The Truth About Hack Schools - luu
http://www.fastcompany.com/3023456/become-an-ios-developer-in-8-weeks-the-truth-about-hack-schools
======
gregjor
I'm all for anyone who wants to learn programming to get that opportunity, and
I support non-traditional education as long as it's not a scam. But these hack
schools and boot camps just can't be graduating significant numbers of
developers ready to do real work, unless I'm missing something.

I learned how to program in the mid-1970s. I was in high school so I had no
bills, no kids, and lots of spare time. My grandparents bought a terminal and
dial-up modem for me so I had access to timesharing systems from my room. I
had two mentors available who both worked as programmers. I read every book I
could find, read and wrote code every day for three years, learned every
language I could find a compiler or interpreter for. When I eventually got a
job as a programmer I was a junior making decent but not great money. I still
had a lot to learn at that time.

Programming was much simpler back then. The languages and tools were an order
of magnitude (at least) less complicated than today. Getting a terminal and
text-based application to work is a lot easier than developing a web
application or mobile app today. I've been able to gradually add skills over
the years as new technology comes out; I can't imagine how long it would take
to get productive with software development today.

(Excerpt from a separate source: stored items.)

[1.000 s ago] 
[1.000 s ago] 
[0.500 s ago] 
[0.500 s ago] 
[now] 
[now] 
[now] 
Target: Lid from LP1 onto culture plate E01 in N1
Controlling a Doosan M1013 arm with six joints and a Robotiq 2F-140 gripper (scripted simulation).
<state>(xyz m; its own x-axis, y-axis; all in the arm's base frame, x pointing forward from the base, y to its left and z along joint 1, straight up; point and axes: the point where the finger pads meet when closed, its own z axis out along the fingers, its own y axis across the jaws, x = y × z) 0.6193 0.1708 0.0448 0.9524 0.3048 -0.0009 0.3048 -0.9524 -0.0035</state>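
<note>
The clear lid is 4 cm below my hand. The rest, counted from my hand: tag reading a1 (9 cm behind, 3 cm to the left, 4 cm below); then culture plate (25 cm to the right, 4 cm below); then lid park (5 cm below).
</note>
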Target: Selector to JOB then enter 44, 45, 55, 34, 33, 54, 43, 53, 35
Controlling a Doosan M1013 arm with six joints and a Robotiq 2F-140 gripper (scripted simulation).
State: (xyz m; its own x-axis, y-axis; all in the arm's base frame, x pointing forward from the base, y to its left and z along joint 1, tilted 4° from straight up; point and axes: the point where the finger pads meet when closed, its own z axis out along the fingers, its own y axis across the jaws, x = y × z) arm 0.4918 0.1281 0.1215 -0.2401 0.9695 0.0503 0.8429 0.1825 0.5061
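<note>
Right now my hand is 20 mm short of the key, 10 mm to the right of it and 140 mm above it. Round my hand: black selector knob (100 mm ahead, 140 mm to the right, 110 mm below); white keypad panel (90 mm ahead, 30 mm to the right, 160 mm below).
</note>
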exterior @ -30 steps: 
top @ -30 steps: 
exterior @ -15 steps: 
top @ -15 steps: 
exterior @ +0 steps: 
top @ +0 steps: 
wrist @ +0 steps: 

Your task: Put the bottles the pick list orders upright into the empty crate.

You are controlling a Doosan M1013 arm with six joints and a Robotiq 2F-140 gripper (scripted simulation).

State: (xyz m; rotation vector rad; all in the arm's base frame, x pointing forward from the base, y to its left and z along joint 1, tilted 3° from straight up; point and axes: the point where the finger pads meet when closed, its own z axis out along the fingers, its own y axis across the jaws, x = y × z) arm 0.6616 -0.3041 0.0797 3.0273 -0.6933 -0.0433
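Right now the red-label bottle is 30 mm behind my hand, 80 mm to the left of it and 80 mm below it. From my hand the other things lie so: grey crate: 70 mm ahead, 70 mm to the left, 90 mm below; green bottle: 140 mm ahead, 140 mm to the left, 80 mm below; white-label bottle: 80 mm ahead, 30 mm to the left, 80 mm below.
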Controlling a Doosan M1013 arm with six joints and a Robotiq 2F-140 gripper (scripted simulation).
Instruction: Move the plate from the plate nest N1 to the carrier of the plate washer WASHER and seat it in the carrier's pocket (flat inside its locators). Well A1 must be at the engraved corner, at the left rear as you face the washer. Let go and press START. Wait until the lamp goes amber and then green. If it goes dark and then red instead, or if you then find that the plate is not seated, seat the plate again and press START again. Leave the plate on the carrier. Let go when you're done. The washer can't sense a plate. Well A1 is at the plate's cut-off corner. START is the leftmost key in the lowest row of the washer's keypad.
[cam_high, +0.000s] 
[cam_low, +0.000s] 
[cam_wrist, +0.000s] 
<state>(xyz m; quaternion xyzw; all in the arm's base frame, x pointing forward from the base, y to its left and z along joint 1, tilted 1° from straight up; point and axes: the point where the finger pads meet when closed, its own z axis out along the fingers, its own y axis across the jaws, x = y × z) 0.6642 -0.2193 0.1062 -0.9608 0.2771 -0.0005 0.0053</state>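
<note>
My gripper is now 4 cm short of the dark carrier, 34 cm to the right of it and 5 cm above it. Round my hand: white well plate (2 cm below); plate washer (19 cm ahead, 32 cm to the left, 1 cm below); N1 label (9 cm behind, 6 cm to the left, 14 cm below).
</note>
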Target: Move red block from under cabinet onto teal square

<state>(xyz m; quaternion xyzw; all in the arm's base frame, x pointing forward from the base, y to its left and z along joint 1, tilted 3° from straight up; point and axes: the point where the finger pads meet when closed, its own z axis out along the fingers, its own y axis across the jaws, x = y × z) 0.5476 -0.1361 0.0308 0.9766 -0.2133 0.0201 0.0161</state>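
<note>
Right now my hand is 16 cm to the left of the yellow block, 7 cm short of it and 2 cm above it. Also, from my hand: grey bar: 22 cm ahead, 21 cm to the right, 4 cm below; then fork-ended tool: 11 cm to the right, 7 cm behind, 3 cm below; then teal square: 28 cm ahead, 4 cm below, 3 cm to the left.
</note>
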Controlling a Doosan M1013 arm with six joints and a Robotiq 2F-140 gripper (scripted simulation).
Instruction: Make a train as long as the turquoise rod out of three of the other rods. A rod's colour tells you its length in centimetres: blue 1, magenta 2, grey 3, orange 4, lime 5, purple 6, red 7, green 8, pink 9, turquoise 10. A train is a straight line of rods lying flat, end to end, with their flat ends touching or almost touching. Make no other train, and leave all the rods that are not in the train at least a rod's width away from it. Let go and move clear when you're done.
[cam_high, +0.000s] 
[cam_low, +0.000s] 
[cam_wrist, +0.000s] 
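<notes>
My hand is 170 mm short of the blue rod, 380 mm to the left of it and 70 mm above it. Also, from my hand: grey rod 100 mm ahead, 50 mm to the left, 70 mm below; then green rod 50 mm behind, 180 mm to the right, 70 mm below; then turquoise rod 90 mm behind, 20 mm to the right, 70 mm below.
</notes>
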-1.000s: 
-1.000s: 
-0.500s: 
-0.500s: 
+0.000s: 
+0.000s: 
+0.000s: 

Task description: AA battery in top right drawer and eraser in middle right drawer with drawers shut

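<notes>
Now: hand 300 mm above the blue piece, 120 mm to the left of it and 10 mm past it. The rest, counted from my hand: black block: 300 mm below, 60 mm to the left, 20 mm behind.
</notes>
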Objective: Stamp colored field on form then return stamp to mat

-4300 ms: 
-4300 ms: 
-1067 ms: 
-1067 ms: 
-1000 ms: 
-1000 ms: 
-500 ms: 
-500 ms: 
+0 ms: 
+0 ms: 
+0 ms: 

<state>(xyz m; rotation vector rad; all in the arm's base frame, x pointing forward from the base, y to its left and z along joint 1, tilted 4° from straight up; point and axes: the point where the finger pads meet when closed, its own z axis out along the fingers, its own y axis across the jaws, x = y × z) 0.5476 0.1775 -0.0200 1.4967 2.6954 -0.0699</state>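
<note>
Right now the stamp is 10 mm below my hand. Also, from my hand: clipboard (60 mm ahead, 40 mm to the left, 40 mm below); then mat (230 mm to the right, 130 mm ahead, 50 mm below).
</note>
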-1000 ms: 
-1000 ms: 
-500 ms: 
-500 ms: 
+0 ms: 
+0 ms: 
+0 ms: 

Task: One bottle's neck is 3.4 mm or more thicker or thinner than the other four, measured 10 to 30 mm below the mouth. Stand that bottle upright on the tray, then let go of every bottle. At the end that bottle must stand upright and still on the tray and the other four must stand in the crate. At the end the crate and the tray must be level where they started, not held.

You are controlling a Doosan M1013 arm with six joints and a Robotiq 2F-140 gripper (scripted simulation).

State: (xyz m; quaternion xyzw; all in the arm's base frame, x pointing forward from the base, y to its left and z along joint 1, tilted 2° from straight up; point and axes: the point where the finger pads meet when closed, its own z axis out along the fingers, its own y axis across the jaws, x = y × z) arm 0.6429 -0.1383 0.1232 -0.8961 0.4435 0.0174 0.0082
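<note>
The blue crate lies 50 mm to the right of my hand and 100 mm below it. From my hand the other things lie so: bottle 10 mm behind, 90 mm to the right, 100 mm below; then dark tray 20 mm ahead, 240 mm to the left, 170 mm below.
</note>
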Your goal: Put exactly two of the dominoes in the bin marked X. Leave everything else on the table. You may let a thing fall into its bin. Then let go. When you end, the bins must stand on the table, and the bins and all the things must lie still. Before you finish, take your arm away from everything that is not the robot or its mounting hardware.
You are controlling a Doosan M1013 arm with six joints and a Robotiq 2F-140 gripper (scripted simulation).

Maybe the bootcampers and hackers are a lot smarter than I was, but I doubt
they are that much smarter, or more motivated, or have more free time and
energy. I can't see how anyone who doesn't already have years of programming
experience is going to spend a few weeks or months in even intense courses and
come out ready to develop something more serious than a Rails tutorial-level
to-do list app.

If anyone has personal experience with these hack schools and boot camps and
can explain how they can cram so much information and experience into such a
short time I'm interested in how that works.